Monday, October 12, 2009

Come feel the Japanoise - Melt-Banana

I am going to slightly break with my own tradition today and talk about four albums here instead of my usual one – and, really, my only regret in that is that I can’t do more. But, unfortunately, there were only four Melt-Banana albums being sold at their ridiculously good Melbourne gig on Saturday night, as part of the Melbourne International Arts Festival. I bought them all.

Melt-Banana, hailing from Tokyo, produce a very unique stream of music that has become know, at least in some circles, as “Japanoise” – extreme noise rock from Japan: music that knocks you over as if you’ve just been pounded by a firing squad on speed.

It’s a four piece band, but they produce more notes in ten seconds than the average symphony orchestra would produce in a life-time. The music just blasts out at you at a ferocious speed, leaving even laser beams for dead.

The band’s vocals come mostly from Yasuko Onuki, who also writes the songs. And she fires out her music at you at a phenomenal pace – usually high, screechy staccato, impeccably synchronised with the drums, all delivered with such frenetic, brute force that I would have believed the whole thing had been electronically sped up, had I not seen her do it live on stage.

And with Rika Hamamoto playing her bass like it was a lead guitar and Ichirou Agata playing his lead guitar like it was a piece of radioactive steel, and synthesised electronics swooping into the music like a kamikaze jet, the whole effect leaves you aghast – like a massive spacecraft coming towards you at warp speed and you know you have only two choices: be destroyed by its force in less than a nano-second, or hop on board and go with it.

Despite the instantly recognisable style of Melt-Banana, there is some incredible variety in what they produce, and each of these four albums has its own flavour: the heavy unrelenting noise of Charlie; the highly experimental sounds of 13 Hedgehogs, with its 56 tracks, some scarcely ten seconds long; the more electronic sci-fi world of Cell-Scape; the constant changes of pace and colour, noise and music, of Bambi’s Dilemma.

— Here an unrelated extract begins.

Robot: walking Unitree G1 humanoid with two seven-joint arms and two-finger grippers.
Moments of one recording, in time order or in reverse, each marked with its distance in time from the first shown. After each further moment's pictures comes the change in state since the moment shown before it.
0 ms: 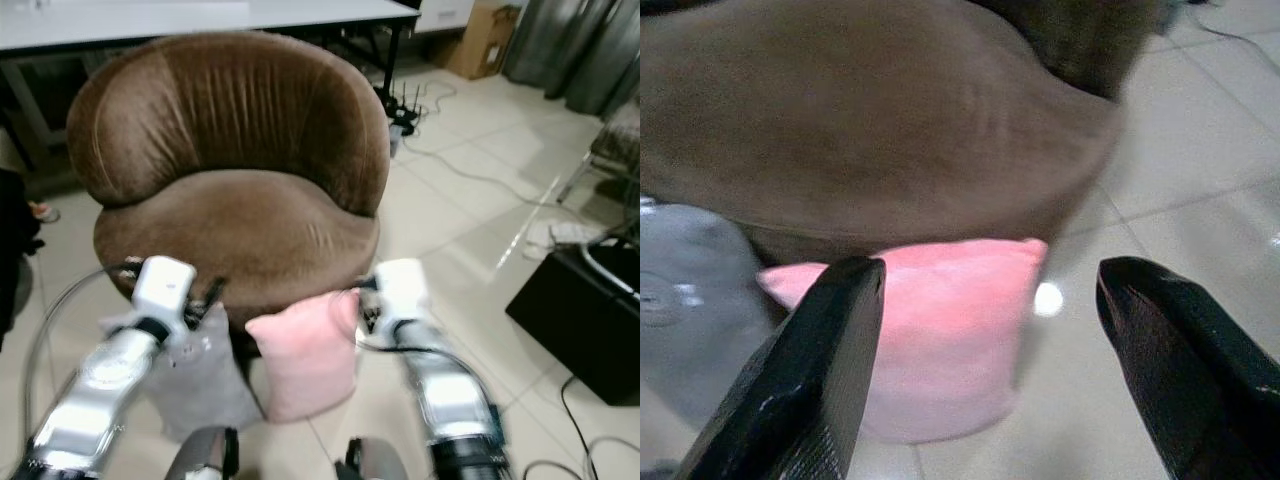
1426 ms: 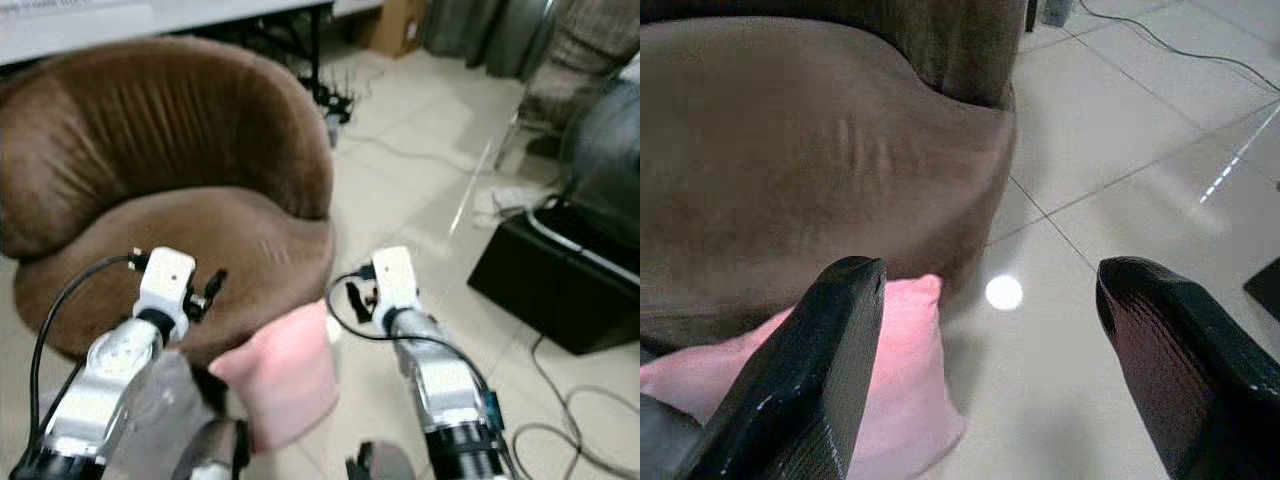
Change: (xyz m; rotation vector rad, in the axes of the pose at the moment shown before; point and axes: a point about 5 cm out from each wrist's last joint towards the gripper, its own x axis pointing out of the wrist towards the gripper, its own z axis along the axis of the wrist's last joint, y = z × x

If I could only take one of these albums with me onto my desert island, it would be Charlie – mad, manic music that just never lets up and yet is amazingly tightly managed and disciplined. Passages of crazy, fast bashings of notes from drums and guitars and vocals all manage to come to a sudden stop, without falling over, to take a half of a breath, if that, and then keep going again. These are musicians whose cohesion with each other, and whose sheer musical talent is matched only by their ingenuity and willingness to push every boundary and to break every rule.

But, as great and all as Charlie is, I would still beg and barter pretty well everything to be able to take the whole four of these albums onto the island with me too (and try to negotiate a laptop so I can order the rest online).

It’s a pity that Melt-Banana did only one performance in Melbourne and a pity that neither my speakers nor my neighbours would be able to tolerate me playing this music at the volume it deserves. It's music that takes the wind out of you – and you’re left gasping for breath, but only because you're trying to summons the energy to ask for more.


Thanks a zillion times to Marty R for introducing me to Melt-Banana!